* Assigned task:
The answer should be every line below, repeated exactly, with the images left out.

* Source material:
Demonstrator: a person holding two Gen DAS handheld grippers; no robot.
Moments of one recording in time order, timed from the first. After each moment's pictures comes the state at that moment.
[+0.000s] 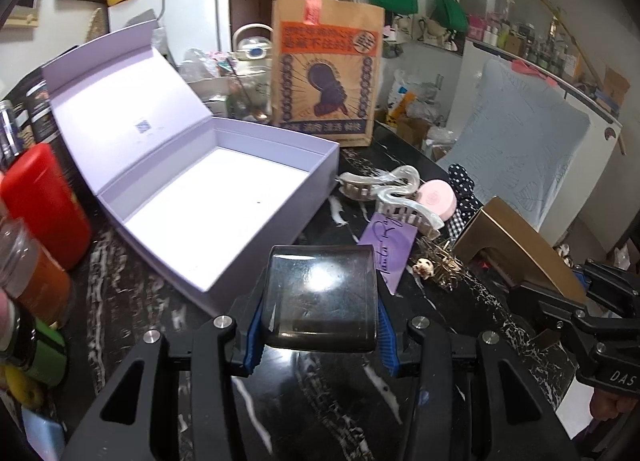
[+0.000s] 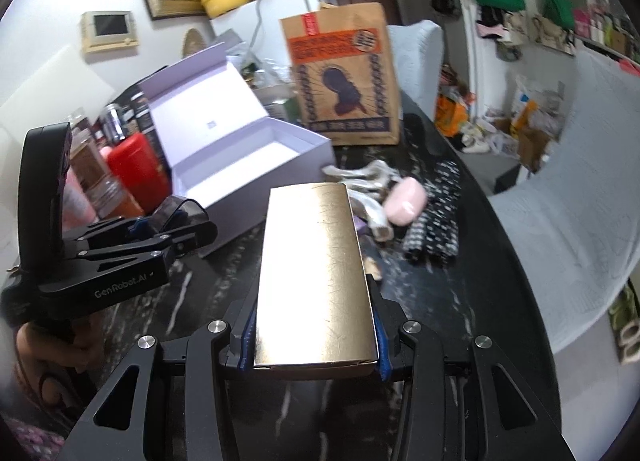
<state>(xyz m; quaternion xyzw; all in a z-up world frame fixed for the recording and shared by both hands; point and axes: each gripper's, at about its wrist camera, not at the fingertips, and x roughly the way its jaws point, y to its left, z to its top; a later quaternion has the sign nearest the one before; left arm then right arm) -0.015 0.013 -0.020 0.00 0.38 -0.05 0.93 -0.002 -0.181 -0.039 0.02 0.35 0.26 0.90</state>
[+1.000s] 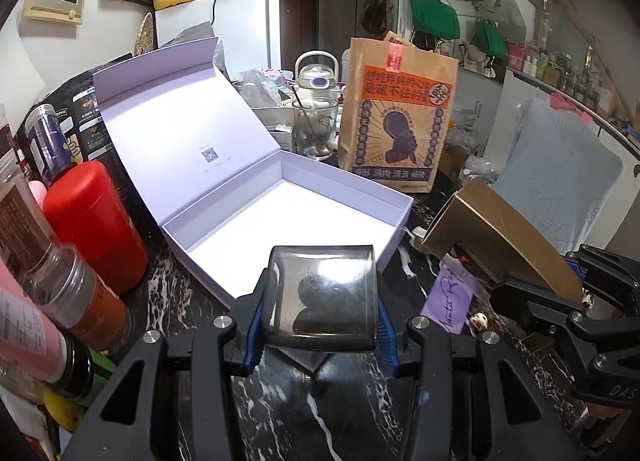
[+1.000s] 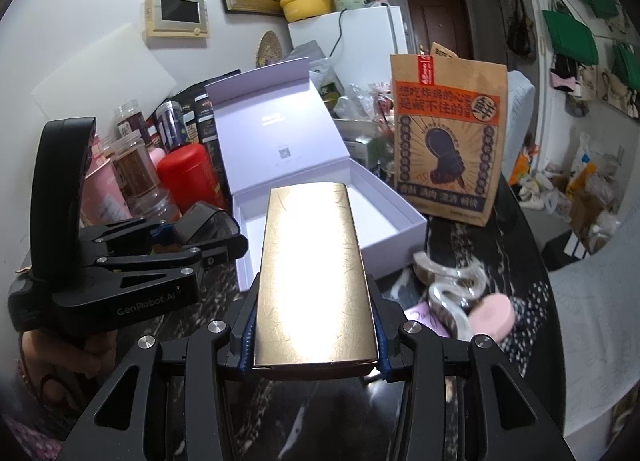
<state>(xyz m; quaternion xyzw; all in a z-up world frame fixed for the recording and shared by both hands) 0.009 0.068 0.014 -0.02 0.35 0.02 0.94 0.040 -0.103 0.003 -0.03 0.30 0.36 0.88</state>
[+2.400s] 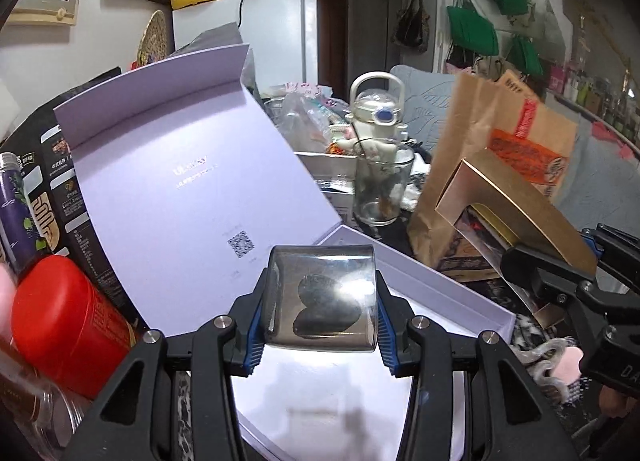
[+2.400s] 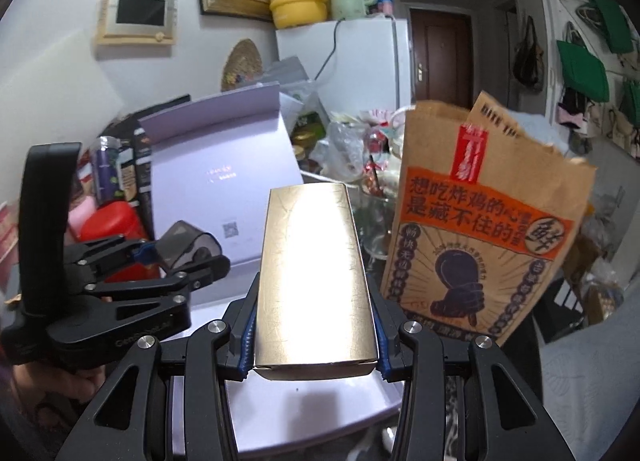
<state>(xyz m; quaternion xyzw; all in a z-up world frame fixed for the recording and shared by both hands) 0.153 0.138 0.018 -0.02 0.34 0.07 0.94 0.194 -0.020 0.028 -0.06 0.28 0.34 0.90</state>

* Answer section:
Demonstrator: a person holding two Gen DAS handheld grippers; no robot.
Moments of one recording in time order, timed from the first. After each moment's pictures comes the state at that moment.
[+0.000s] 
[+0.000s] 
<state>(xyz m; quaternion xyzw; all in a z-up world frame fixed for the recording and shared by both hands; point and axes: each gripper's, at about its wrist camera, not at the fingertips, and x roughly the way its jaws point, y to its left, z to its top; a later quaternion has the sign nearest the one before; left arm then right arm) -0.015 0.013 -0.020 0.00 0.38 -0.05 0.93 -0.002 -0.181 -0.039 0.02 0.35 0.26 0.90</state>
[+1.000s] 
[+1.000s] 
<state>(xyz m; quaternion xyzw; all in a z-up world frame fixed for the recording and shared by both hands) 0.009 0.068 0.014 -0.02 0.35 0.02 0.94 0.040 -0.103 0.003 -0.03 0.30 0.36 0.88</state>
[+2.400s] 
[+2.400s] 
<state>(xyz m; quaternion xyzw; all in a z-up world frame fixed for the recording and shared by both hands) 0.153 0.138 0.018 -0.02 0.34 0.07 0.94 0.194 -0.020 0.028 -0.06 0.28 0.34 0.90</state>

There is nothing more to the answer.